In general, not every value that could be stored in a database, is allowed to be stored. It is very tempting at first to put every restriction in the persistent object itself. It is, as you can think, just the one, restricted, object. But there are advantages to splitting them into dumb data objects and chaperonnes.
The dumb data objects accept any data that matches the appropriate method parameter types, and their sole responsibility is encapsulating records.
The chaperonnes are now responsible for the validity of their state.
One of the major advantages is testability: database actions can be tested without the need to build an entire object structure as valid environment first; the chaperonnes can be tested without the need to setup a mock database. In fact, you can use the self-shunt pattern to test the chaperone objects.

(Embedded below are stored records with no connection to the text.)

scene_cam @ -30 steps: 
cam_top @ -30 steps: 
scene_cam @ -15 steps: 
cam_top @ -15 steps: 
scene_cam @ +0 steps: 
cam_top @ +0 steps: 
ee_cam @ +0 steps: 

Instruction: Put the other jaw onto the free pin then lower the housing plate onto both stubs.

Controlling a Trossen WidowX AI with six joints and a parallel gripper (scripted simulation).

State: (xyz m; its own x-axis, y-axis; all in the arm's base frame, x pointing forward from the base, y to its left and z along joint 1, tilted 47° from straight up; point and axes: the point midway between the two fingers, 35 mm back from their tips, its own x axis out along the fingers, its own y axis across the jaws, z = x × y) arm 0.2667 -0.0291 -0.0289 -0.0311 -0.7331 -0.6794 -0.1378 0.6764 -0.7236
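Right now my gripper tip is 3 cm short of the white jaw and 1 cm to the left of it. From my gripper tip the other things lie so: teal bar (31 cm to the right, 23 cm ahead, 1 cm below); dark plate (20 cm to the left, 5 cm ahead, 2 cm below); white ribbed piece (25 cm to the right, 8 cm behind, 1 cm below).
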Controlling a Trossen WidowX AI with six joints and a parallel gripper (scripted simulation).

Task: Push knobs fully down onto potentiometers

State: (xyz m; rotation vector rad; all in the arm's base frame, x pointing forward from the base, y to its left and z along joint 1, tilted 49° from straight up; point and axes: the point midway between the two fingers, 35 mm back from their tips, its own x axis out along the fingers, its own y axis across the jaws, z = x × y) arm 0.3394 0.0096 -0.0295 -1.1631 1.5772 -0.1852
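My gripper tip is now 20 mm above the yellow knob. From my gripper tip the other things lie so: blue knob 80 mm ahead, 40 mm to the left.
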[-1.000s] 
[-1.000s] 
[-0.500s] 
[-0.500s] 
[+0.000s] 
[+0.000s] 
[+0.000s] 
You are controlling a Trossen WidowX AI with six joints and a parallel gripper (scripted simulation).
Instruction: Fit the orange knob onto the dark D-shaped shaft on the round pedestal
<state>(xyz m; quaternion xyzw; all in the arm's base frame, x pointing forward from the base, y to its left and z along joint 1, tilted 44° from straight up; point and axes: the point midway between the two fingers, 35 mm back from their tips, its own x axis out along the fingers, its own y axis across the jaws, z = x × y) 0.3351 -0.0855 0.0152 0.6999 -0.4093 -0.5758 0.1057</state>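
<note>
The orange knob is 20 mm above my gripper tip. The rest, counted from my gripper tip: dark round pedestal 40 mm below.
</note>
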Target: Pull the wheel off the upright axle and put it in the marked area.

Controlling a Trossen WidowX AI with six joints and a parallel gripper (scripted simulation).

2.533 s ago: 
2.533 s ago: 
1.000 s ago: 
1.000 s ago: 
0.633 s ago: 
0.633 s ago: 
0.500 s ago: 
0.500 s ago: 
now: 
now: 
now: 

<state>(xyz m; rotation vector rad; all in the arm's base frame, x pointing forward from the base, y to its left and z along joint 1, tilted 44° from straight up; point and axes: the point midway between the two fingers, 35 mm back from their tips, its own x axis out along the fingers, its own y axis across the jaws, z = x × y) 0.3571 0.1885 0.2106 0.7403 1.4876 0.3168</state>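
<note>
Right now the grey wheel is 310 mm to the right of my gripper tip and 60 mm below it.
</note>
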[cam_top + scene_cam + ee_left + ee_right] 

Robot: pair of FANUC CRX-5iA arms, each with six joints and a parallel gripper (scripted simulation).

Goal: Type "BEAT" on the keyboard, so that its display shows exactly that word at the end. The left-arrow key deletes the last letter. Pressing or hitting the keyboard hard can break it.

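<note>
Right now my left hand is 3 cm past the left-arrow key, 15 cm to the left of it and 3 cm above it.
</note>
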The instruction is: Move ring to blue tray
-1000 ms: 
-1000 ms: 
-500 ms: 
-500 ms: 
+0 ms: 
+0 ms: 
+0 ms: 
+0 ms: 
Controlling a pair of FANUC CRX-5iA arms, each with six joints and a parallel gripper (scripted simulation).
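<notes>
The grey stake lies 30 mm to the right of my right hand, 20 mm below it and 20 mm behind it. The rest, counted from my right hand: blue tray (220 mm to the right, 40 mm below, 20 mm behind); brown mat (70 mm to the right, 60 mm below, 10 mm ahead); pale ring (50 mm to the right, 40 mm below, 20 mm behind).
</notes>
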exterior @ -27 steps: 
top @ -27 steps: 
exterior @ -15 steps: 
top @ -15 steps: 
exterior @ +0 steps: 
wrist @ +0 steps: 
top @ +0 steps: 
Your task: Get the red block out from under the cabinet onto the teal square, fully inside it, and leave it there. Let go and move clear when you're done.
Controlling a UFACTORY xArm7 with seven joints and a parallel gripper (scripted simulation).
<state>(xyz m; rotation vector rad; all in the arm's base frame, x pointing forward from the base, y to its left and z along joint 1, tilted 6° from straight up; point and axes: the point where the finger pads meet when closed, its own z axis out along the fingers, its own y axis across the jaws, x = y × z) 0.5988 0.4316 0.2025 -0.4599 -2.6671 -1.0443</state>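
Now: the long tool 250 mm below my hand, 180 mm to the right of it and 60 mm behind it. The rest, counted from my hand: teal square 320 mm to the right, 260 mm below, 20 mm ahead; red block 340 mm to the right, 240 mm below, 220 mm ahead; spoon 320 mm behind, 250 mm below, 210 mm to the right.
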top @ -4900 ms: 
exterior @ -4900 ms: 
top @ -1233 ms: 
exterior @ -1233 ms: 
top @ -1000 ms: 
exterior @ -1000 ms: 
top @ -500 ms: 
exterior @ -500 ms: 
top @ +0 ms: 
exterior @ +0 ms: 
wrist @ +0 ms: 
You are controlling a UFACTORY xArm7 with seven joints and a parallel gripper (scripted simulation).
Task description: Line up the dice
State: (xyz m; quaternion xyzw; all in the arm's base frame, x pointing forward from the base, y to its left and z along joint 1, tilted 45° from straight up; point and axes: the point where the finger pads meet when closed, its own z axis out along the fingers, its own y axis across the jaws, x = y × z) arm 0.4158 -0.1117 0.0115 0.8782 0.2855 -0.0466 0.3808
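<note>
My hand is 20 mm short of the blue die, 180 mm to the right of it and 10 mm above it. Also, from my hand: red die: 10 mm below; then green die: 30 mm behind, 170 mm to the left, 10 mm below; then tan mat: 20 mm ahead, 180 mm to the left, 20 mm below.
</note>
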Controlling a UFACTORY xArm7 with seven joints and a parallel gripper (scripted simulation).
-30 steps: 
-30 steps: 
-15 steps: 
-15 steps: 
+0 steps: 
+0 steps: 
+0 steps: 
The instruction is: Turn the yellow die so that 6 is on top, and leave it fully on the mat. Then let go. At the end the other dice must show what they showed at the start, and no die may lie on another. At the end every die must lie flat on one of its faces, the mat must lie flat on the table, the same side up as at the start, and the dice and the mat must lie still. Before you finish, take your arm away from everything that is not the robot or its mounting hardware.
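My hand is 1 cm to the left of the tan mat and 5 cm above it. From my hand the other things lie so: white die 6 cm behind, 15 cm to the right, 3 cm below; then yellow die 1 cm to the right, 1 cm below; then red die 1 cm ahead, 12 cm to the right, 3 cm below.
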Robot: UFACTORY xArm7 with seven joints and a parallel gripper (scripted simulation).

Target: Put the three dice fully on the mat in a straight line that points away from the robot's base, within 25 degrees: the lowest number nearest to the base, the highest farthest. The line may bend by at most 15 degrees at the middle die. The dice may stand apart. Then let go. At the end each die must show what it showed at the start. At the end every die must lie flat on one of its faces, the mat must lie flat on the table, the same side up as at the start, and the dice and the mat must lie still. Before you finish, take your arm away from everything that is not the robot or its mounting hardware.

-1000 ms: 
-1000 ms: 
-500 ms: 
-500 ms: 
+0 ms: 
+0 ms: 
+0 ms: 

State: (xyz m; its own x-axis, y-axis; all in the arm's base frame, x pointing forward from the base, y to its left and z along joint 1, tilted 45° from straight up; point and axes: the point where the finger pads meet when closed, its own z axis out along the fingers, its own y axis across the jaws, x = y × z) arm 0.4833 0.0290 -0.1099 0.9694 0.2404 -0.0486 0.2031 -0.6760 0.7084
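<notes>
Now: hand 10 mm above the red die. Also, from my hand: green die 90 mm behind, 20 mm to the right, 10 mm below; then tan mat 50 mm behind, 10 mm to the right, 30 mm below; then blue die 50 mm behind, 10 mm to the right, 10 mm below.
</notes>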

The chaperone objects can now have a "mind of their own": sending warning messages, asking for user confirmation, etc. This behaviour is then no longer coupled with storing data. Data-storing objects must generally be reliable and having a mind of their own makes it more difficult to implement and test persistence. As mentioned before, testing the combination of storage and "pig-headedness" can be quite complicated.

ID properties

We already saw that persistent objects can have their database id as a property. Objects with id properties are not a nice example of encapsulation. However, we must know the id value if we want to link the object to a record in the database. Therefore, some objects will have an id property, whether you like it or not. Especially in the 'dumb data' layer, this is not a code smell. Outside of this layer, you must ask yourself why you need the id there. If the id is something that is entered or shown in the user interface layer, you will not have much of a choice either. If your data objects are in a separate package or project, you can limit the visibility to that package.